Exercise instructions
Nothing but a number belongs in the answer: the count of lines below that contain the word "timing".

Exercise inputs

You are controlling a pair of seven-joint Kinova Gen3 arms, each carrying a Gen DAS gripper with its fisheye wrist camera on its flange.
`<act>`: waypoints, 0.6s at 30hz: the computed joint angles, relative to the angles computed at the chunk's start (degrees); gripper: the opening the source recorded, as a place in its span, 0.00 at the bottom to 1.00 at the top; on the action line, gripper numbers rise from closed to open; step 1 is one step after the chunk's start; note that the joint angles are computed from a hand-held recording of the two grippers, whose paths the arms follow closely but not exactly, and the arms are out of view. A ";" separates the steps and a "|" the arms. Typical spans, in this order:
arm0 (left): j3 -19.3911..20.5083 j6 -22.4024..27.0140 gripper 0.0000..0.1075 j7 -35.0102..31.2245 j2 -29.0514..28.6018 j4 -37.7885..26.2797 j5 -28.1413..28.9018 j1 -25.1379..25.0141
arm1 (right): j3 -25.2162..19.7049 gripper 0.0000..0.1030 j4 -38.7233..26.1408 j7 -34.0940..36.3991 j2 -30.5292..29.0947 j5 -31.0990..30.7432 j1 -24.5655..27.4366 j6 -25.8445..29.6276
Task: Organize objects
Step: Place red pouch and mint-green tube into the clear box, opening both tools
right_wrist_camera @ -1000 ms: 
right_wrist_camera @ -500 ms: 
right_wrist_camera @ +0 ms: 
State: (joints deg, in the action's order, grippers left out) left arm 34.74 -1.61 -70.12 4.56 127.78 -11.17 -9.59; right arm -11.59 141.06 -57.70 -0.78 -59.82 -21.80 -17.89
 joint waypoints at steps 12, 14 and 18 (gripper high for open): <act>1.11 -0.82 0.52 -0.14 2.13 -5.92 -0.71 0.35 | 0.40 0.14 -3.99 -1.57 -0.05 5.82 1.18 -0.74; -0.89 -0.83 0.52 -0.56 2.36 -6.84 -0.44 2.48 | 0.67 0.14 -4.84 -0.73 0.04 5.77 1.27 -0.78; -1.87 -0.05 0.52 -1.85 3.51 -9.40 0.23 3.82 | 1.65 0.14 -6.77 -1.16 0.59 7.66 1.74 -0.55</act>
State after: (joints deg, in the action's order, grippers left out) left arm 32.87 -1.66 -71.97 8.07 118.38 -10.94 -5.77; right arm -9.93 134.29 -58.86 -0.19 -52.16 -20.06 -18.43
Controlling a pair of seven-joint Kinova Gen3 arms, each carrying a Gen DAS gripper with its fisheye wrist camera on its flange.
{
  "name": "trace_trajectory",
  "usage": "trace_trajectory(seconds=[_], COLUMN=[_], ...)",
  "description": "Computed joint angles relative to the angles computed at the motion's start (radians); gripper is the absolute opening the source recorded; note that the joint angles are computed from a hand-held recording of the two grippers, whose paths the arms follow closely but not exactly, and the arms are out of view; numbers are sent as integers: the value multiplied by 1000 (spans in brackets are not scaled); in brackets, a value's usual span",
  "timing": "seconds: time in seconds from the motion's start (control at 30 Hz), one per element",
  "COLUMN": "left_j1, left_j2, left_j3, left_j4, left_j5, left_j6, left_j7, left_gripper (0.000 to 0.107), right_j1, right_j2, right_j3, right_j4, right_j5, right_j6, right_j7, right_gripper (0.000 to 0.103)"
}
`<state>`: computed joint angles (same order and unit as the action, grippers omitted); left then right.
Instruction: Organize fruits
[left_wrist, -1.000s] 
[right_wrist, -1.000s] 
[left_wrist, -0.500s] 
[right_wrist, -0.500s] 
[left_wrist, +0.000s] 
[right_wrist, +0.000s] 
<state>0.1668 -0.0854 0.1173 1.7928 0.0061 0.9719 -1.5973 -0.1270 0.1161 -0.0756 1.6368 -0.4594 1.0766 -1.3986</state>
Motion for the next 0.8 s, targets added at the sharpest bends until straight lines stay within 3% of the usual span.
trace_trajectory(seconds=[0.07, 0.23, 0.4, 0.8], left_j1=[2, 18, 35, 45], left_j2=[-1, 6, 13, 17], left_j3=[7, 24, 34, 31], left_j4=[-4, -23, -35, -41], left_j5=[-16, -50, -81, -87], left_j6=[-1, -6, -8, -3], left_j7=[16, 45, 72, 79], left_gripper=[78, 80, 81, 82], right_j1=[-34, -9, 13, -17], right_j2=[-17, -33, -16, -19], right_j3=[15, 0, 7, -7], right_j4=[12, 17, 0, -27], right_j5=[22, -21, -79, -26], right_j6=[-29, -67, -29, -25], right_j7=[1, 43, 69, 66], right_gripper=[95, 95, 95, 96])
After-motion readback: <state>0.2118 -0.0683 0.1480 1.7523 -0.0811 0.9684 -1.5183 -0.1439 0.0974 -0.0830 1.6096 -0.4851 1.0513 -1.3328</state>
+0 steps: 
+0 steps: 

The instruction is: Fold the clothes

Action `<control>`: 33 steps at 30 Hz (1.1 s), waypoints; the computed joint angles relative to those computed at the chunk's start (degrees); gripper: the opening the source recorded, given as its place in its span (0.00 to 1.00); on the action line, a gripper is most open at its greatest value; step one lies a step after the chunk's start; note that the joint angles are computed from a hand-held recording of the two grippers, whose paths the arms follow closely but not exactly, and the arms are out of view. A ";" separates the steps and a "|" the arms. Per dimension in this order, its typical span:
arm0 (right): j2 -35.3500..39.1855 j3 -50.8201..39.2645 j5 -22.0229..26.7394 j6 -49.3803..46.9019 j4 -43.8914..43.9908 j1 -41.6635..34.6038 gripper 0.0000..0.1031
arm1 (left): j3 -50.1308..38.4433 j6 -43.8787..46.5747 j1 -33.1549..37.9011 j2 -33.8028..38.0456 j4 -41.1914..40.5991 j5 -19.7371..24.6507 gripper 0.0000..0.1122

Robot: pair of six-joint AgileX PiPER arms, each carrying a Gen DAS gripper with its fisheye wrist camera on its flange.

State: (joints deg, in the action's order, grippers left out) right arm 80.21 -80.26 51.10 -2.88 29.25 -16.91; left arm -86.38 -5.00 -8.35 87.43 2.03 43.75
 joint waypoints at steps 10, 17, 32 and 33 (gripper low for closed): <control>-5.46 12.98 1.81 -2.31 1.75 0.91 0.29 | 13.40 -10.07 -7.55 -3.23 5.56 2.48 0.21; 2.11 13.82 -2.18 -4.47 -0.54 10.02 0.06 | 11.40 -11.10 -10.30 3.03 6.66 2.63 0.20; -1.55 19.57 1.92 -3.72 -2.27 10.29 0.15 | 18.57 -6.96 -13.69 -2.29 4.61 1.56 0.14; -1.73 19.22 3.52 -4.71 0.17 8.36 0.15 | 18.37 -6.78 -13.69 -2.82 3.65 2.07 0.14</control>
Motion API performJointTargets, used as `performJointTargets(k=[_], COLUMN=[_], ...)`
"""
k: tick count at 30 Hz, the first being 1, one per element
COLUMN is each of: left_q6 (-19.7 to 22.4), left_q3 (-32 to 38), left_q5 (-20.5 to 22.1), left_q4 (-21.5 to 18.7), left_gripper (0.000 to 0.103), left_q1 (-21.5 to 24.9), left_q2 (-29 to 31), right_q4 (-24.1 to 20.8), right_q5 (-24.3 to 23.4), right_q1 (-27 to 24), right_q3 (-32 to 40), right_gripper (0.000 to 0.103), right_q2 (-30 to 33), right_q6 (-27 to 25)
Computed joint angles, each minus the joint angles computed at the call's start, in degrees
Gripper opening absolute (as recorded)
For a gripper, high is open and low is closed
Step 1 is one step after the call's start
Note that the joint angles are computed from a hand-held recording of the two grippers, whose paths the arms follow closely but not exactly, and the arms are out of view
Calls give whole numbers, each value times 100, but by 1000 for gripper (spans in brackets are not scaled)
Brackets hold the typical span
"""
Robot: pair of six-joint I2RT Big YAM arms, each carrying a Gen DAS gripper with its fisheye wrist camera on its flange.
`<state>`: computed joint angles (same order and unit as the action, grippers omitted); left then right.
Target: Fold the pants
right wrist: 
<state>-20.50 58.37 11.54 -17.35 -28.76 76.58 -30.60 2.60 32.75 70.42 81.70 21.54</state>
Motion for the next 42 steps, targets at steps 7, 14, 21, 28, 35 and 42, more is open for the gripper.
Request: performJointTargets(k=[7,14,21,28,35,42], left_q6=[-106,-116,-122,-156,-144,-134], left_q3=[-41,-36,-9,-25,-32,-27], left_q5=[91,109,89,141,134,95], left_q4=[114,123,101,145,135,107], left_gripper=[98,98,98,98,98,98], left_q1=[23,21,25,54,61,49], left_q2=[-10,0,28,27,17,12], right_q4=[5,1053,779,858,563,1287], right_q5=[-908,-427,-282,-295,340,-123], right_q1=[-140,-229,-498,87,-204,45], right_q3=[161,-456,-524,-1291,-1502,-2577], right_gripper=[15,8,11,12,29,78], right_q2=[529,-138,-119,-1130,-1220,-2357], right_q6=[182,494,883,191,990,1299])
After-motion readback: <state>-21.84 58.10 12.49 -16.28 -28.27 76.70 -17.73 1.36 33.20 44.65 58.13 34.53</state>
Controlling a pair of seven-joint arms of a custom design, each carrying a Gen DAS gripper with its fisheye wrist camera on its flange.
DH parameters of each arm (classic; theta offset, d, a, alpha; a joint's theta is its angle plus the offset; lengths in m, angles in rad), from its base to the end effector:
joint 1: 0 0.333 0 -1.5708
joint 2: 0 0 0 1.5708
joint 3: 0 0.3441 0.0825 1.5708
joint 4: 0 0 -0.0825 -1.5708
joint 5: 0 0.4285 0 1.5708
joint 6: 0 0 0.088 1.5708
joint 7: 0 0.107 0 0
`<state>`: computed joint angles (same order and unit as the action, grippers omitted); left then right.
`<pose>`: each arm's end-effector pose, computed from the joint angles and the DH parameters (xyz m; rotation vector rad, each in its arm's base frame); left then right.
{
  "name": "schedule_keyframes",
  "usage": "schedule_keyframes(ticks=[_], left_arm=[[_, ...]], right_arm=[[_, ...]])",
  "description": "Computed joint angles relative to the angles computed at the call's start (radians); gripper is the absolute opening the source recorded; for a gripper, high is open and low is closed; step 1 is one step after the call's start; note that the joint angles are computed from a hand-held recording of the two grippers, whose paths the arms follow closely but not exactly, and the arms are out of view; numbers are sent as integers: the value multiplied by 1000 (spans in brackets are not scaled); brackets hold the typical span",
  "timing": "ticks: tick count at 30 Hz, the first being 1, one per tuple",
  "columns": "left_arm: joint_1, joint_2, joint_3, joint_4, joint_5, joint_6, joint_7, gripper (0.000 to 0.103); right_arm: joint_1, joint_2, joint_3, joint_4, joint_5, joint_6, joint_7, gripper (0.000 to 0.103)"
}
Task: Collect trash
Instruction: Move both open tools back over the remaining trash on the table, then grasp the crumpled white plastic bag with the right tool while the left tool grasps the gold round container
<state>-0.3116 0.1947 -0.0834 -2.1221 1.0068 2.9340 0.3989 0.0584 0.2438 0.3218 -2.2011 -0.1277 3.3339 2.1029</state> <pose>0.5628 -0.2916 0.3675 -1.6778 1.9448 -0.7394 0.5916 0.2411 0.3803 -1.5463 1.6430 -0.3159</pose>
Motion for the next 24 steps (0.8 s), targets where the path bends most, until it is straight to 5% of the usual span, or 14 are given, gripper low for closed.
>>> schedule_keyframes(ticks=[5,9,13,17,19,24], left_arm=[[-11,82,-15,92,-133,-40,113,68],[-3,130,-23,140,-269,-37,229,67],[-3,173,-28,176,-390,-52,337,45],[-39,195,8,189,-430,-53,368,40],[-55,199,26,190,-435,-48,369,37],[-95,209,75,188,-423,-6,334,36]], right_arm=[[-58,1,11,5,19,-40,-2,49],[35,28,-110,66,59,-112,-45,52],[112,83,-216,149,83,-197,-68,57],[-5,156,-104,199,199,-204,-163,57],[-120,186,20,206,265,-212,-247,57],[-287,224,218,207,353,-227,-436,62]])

Solution for this problem
2